[WORK ORDER]
All the data below goes into the copy word for word, but the pictures don't.

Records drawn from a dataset
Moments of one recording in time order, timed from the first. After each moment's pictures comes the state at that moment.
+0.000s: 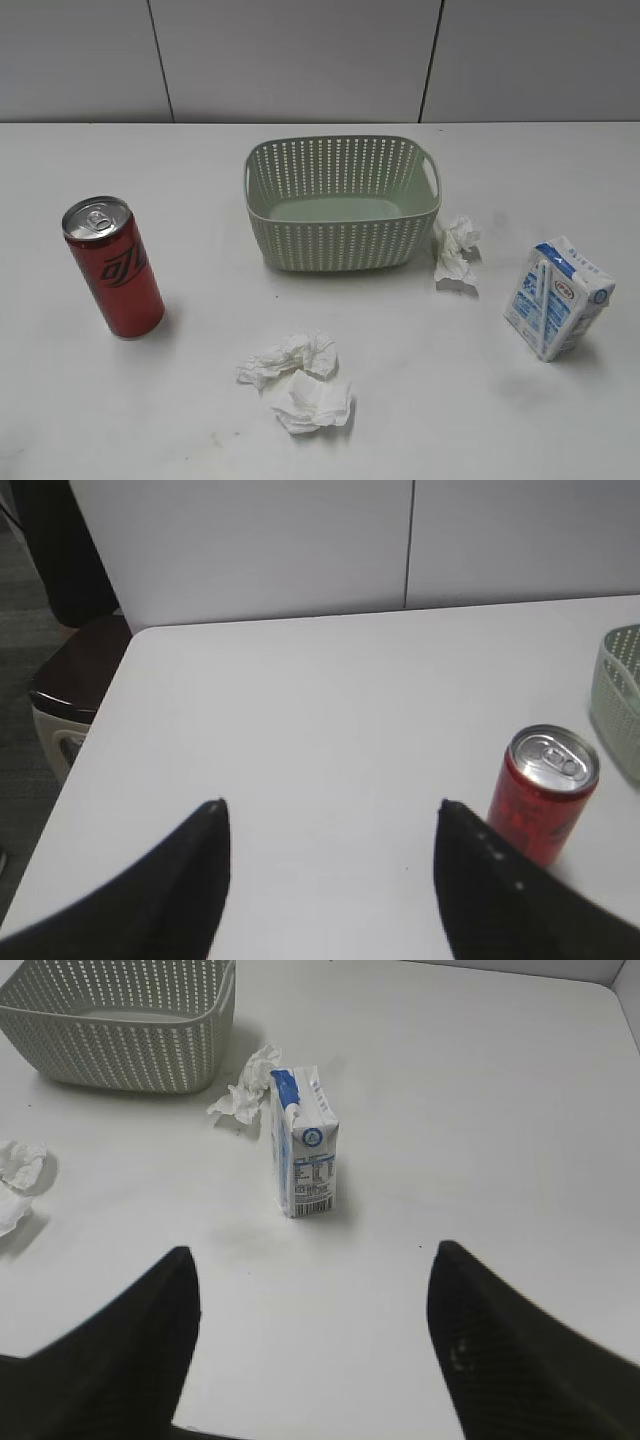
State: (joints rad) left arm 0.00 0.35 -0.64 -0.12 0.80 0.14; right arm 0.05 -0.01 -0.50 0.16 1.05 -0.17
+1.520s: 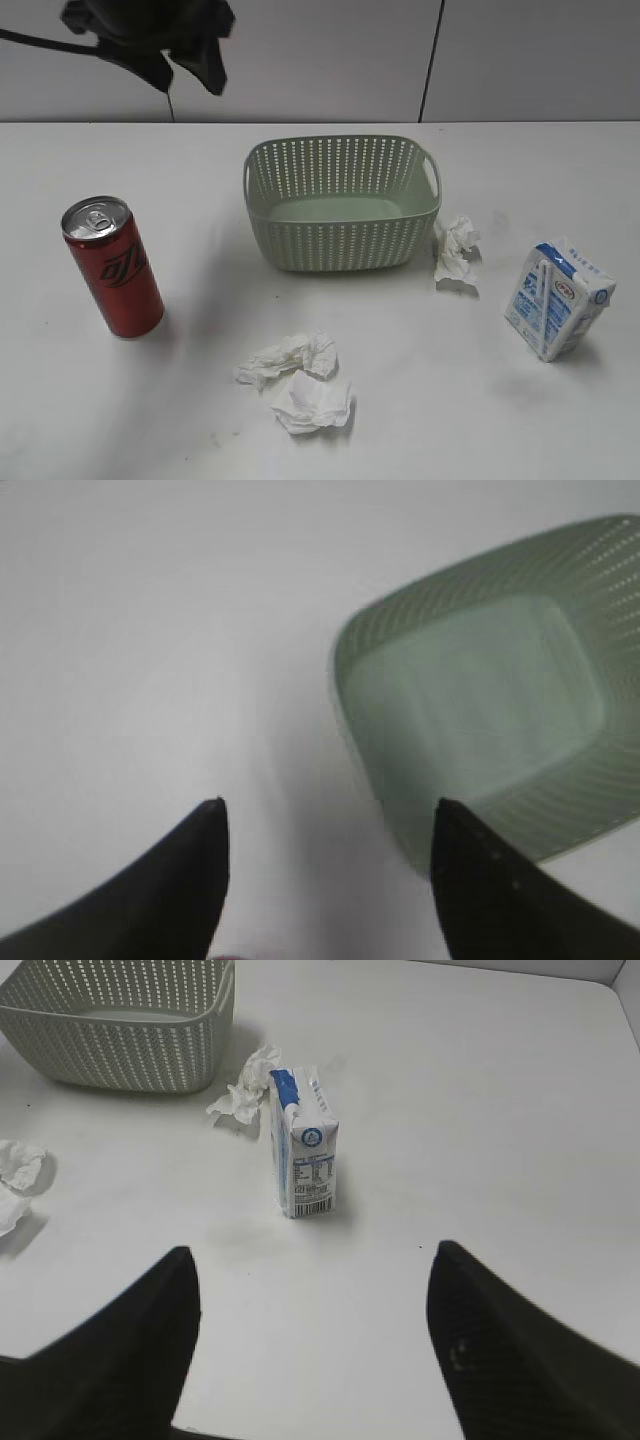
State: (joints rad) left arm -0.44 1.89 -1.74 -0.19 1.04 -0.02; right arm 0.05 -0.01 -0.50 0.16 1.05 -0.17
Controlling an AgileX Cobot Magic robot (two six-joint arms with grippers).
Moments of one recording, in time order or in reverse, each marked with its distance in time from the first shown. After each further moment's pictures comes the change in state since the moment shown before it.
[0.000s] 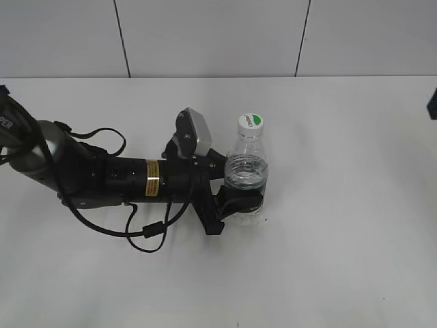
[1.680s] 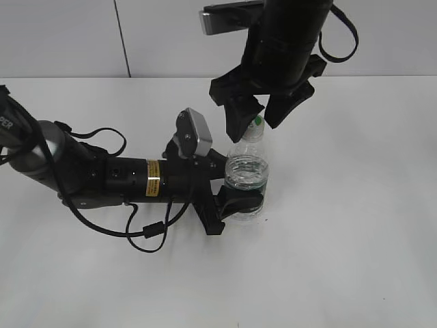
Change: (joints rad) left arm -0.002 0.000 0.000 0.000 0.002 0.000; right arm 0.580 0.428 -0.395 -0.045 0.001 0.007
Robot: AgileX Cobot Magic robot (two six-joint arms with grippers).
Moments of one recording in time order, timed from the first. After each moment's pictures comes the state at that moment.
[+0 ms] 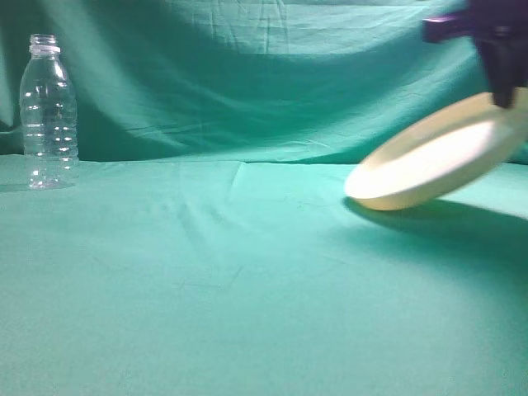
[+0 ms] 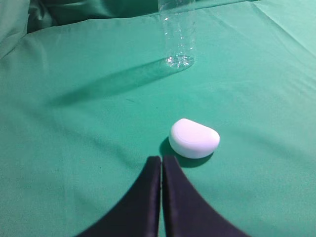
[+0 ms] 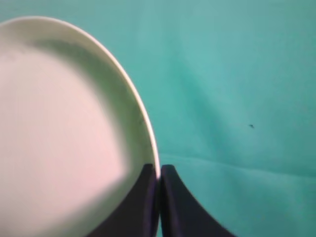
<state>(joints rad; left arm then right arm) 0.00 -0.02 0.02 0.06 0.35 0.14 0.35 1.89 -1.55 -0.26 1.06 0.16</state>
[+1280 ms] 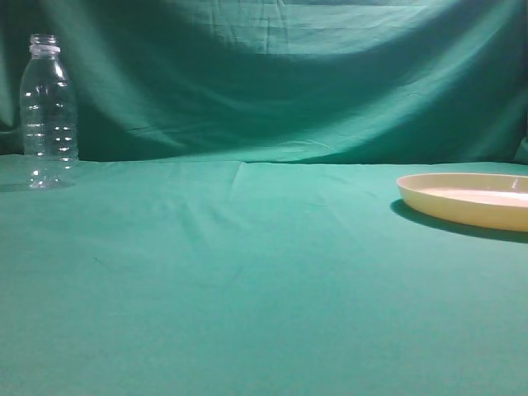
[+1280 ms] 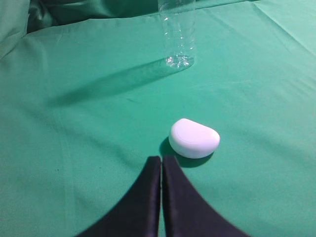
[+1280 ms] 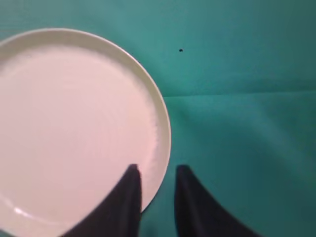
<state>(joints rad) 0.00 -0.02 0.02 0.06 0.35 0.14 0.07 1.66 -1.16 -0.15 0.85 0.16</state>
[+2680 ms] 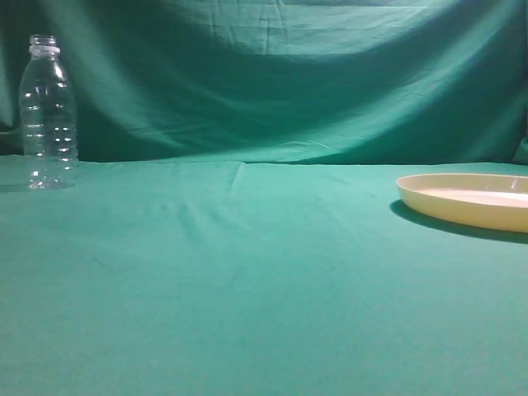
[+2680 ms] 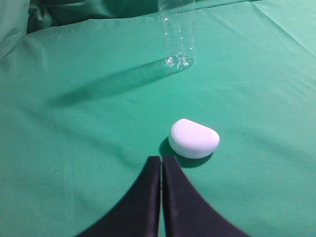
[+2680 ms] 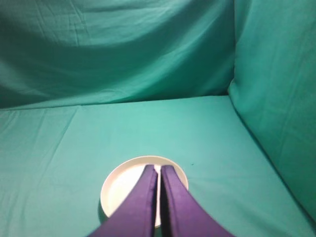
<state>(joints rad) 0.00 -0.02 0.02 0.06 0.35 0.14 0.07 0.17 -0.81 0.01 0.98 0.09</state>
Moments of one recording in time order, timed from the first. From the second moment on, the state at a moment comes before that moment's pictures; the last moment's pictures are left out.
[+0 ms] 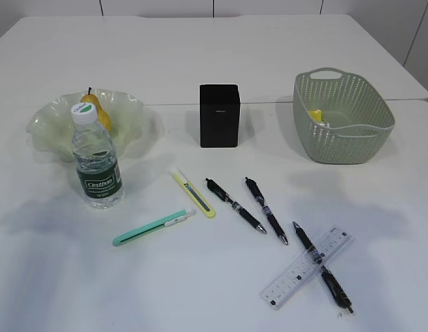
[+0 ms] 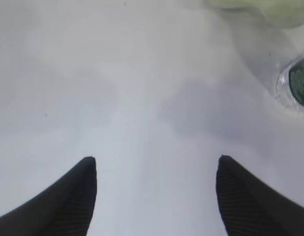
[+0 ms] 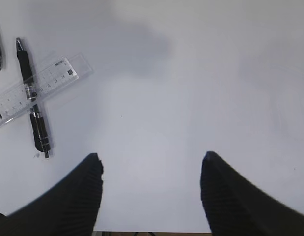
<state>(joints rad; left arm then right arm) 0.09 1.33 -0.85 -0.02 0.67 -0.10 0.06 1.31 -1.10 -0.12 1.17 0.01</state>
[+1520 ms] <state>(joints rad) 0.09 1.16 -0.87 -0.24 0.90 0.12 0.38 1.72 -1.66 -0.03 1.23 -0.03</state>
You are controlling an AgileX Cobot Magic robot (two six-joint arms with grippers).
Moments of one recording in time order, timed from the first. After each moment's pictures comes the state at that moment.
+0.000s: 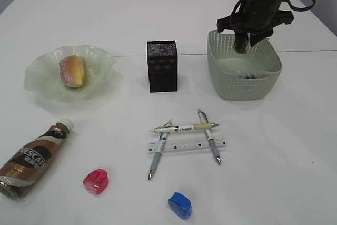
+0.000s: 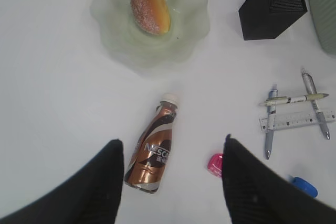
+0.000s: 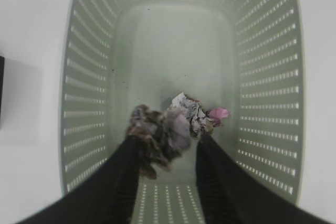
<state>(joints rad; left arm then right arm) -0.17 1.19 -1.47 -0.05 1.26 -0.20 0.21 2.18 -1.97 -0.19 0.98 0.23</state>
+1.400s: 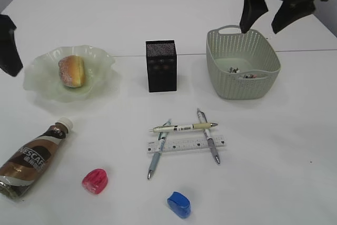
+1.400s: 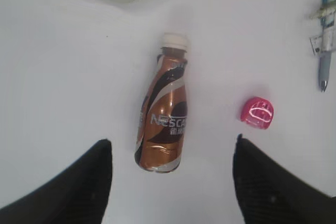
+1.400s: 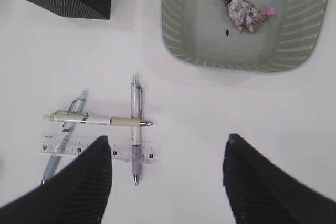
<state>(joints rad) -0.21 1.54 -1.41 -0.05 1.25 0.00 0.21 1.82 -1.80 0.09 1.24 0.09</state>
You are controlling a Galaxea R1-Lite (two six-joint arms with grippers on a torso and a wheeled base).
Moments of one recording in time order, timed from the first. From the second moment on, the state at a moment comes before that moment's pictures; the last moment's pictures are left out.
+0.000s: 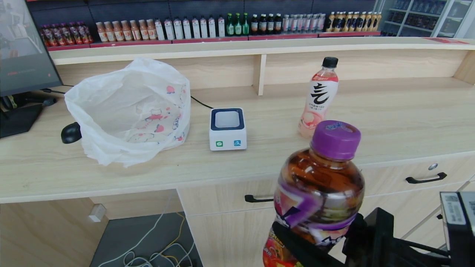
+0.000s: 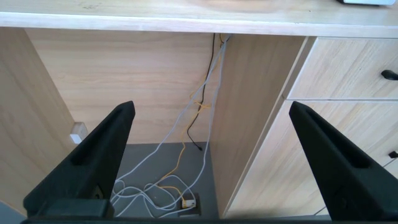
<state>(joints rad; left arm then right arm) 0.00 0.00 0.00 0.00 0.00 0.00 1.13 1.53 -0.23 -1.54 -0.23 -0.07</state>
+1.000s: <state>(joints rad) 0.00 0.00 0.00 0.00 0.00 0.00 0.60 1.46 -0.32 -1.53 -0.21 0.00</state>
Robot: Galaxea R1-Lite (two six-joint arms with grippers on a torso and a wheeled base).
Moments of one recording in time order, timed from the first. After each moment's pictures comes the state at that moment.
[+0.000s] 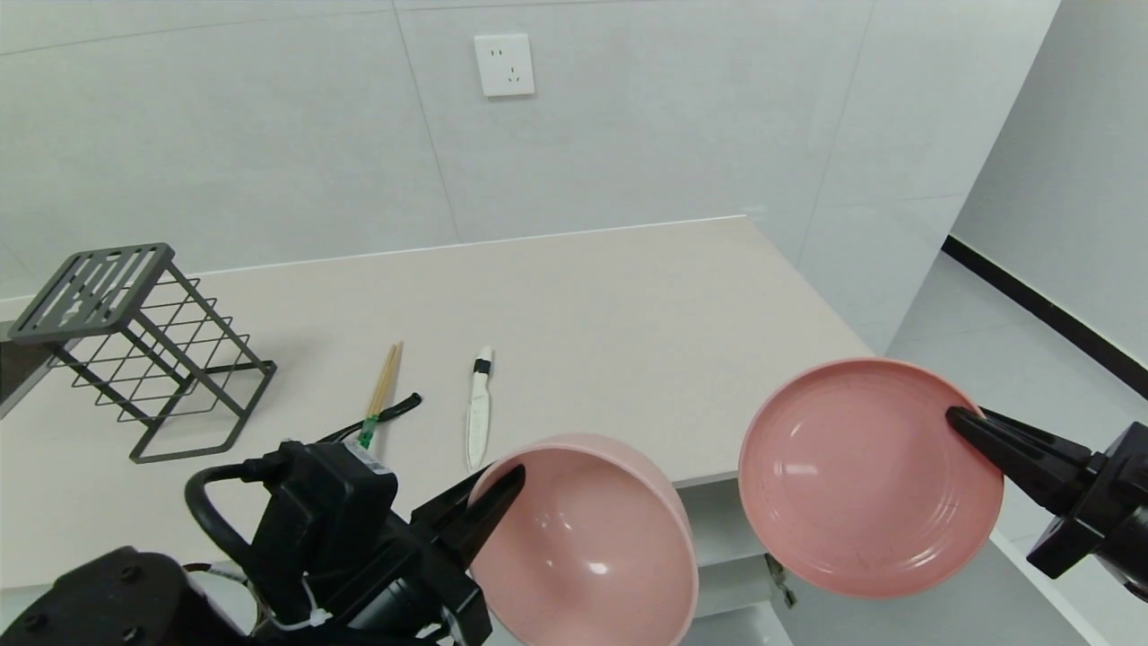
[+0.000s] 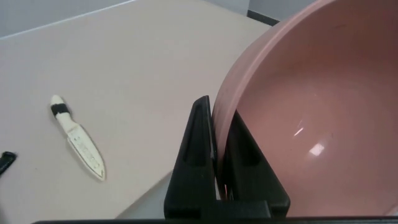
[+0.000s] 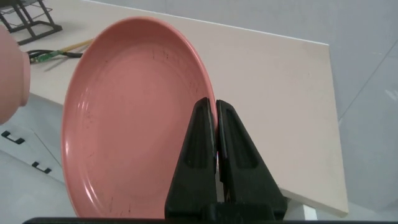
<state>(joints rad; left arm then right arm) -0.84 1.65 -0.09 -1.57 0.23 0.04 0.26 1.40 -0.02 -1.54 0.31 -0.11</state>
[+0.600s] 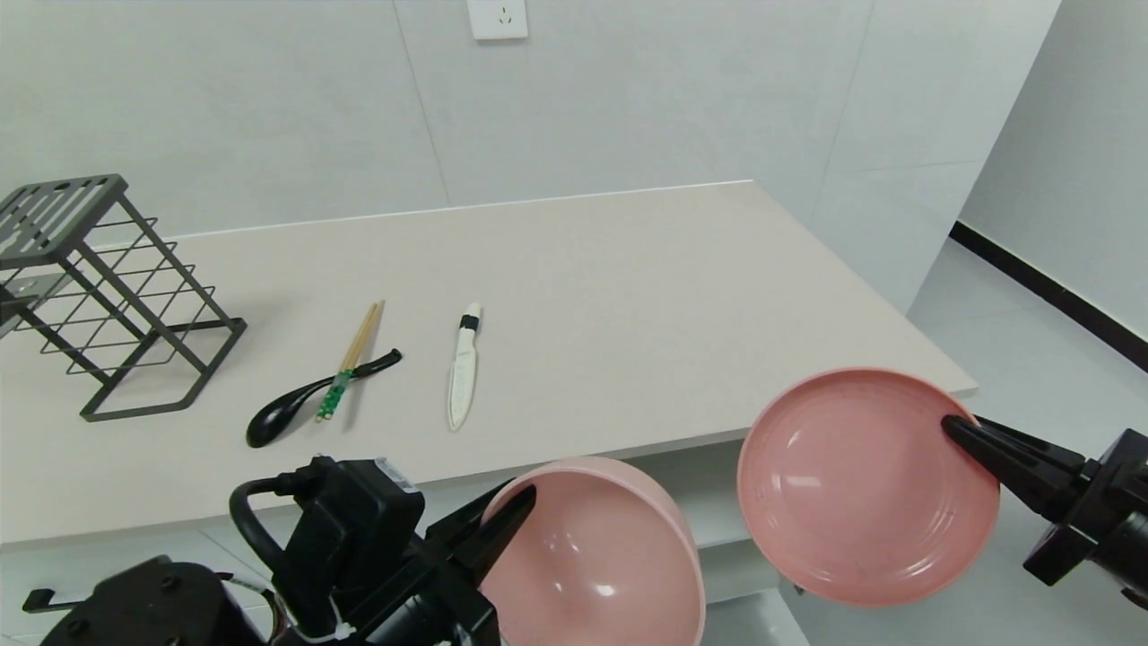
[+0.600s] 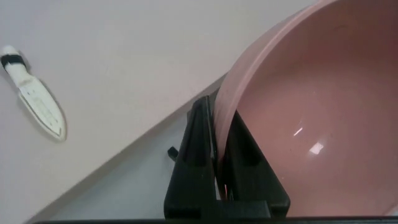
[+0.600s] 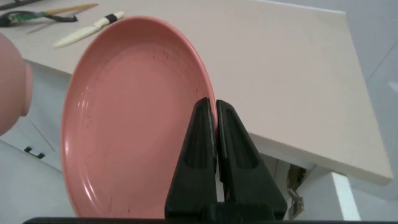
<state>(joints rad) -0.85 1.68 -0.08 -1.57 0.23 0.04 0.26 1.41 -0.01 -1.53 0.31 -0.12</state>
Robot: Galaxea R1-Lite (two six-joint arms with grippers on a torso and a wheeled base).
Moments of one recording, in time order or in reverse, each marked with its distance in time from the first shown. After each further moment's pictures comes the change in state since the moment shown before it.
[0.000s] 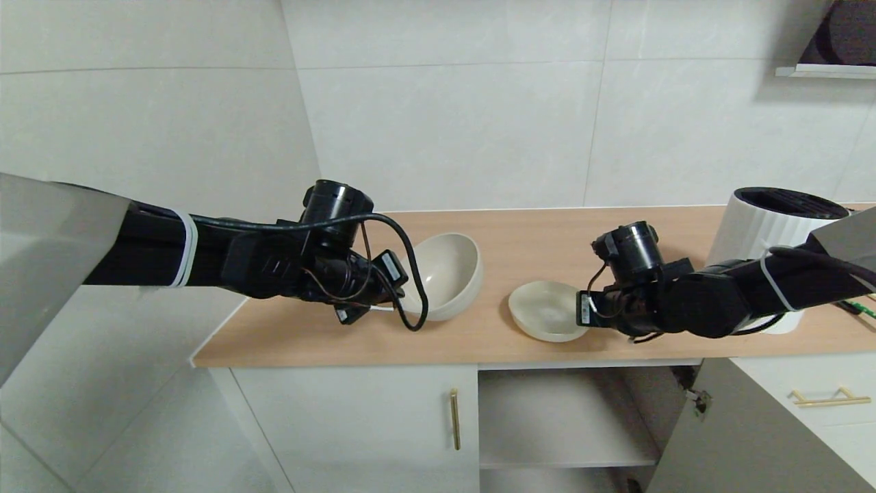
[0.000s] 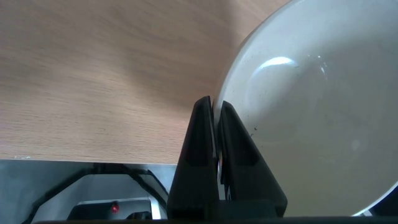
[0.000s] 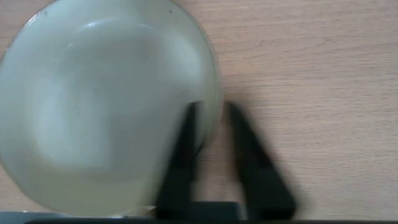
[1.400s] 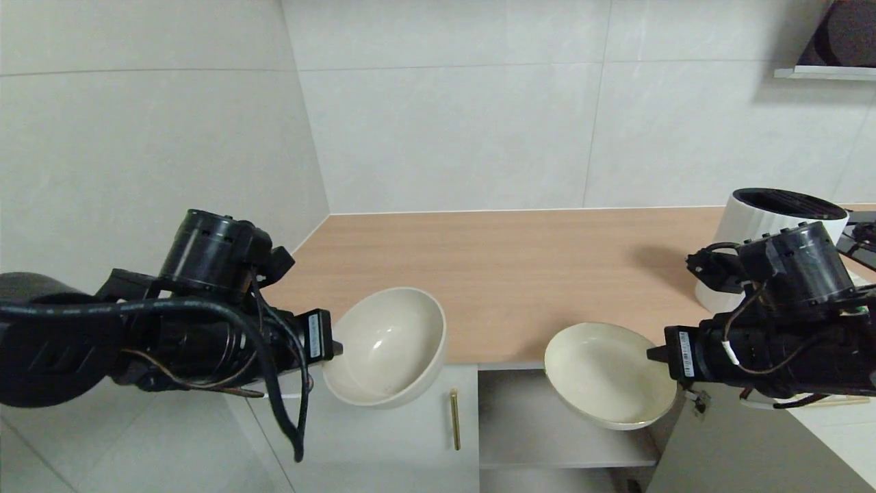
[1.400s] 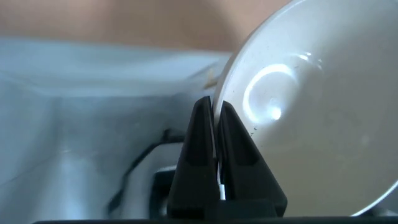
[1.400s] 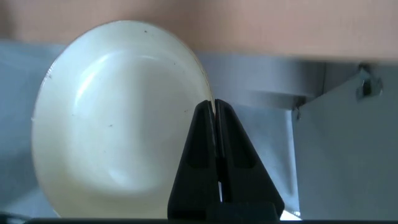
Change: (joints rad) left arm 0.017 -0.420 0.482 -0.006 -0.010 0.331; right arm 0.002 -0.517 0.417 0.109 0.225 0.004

[TASK RESPONSE]
Moments of one recording in time order, timed from the first. After each moment's pictures comes the state at that moment.
+0.000s: 
State: (joints rad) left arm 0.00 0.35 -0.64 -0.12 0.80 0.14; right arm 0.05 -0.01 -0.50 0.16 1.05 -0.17
+1.520s: 
State: (joints rad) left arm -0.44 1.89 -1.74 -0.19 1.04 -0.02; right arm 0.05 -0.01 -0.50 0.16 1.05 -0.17
Controlling an AgileX Cobot Magic robot (two six-joint arms with grippers).
Moments of one recording, in time order or in reverse, each marked with its distance in time from the first shown. After each further moment's pictures comes the change in state since the moment shown before it.
[0.000s] 
[1.680s] 
Change: (joints rad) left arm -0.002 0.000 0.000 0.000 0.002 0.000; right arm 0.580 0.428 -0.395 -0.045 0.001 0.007
Robot: AgileX Cobot Magic robot (two six-joint arms with grippers).
Moments of one recording in time order, timed from the first. After each moment's pictures comes the state at that moment.
[+0 ms] 
[+0 ms] 
[+0 ms] 
<state>(joints rad; left arm then right arm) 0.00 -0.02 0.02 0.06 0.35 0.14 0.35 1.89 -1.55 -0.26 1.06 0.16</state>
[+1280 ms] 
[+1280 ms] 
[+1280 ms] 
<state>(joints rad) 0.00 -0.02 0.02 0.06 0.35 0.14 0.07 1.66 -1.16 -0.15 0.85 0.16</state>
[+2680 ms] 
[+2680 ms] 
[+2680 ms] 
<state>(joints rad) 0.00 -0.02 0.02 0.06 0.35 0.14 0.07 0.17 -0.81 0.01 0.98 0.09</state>
Moments of one recording in time order, timed from the first. From the second moment on, the state at a moment comes before that moment's pictures; the last moment's pictures are left out.
[+0 ms] 
[+0 ms] 
[+0 ms] 
<state>(joints rad; left arm then right arm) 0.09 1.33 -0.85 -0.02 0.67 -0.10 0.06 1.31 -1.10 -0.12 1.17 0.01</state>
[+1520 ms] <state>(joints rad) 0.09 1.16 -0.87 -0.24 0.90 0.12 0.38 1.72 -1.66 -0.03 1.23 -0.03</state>
You are controlling an AgileX Cobot Magic robot (two six-joint arms with grippers).
Moments of one recording in time order, timed from the first. After each moment's pictures comes the state at that moment.
+0.000s: 
+0.000s: 
+0.000s: 
<state>(joints rad; left arm then right arm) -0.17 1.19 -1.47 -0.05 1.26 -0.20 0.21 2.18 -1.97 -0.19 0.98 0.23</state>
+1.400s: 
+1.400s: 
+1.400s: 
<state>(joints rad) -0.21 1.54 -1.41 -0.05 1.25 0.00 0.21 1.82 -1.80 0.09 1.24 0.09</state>
You are controlling a Galaxea R1-Lite (two six-joint arms with grippers on a torso and a wheeled base).
Moments of one recording in time order, timed from the first. From the second moment on, the state at a moment comes before that moment's pictures; the last moment's pictures are left out.
+0.000s: 
+0.000s: 
<state>(joints rad; left arm then right arm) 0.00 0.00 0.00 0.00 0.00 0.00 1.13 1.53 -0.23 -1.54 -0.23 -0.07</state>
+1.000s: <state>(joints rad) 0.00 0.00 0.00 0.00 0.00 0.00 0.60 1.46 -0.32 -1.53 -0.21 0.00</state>
Robot: Galaxea R1-Lite (two six-joint arms with grippers on a torso and a wheeled base).
Moments of one recording in time order, timed from the first. After each moment's pictures comes the state at that moment.
[+0.000s] 
[+0.000s] 
[+0.000s] 
<state>(joints rad; left arm then right arm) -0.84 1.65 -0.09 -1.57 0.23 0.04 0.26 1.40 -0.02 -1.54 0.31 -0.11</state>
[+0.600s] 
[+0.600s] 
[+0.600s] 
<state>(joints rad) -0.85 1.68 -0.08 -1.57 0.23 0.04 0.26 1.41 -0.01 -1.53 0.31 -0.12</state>
Robot: Galaxea R1-Lite (two six-joint arms with grippers on a torso and a wheeled base).
Moments of one recording, in time order or in reverse, each marked with its distance in time from the first shown. After each further moment's pictures comes the change in state since the moment shown before it.
[0.000s] 
[0.000s] 
[0.000s] 
[1.400s] 
[1.400s] 
[1.400s] 
Change: (joints rad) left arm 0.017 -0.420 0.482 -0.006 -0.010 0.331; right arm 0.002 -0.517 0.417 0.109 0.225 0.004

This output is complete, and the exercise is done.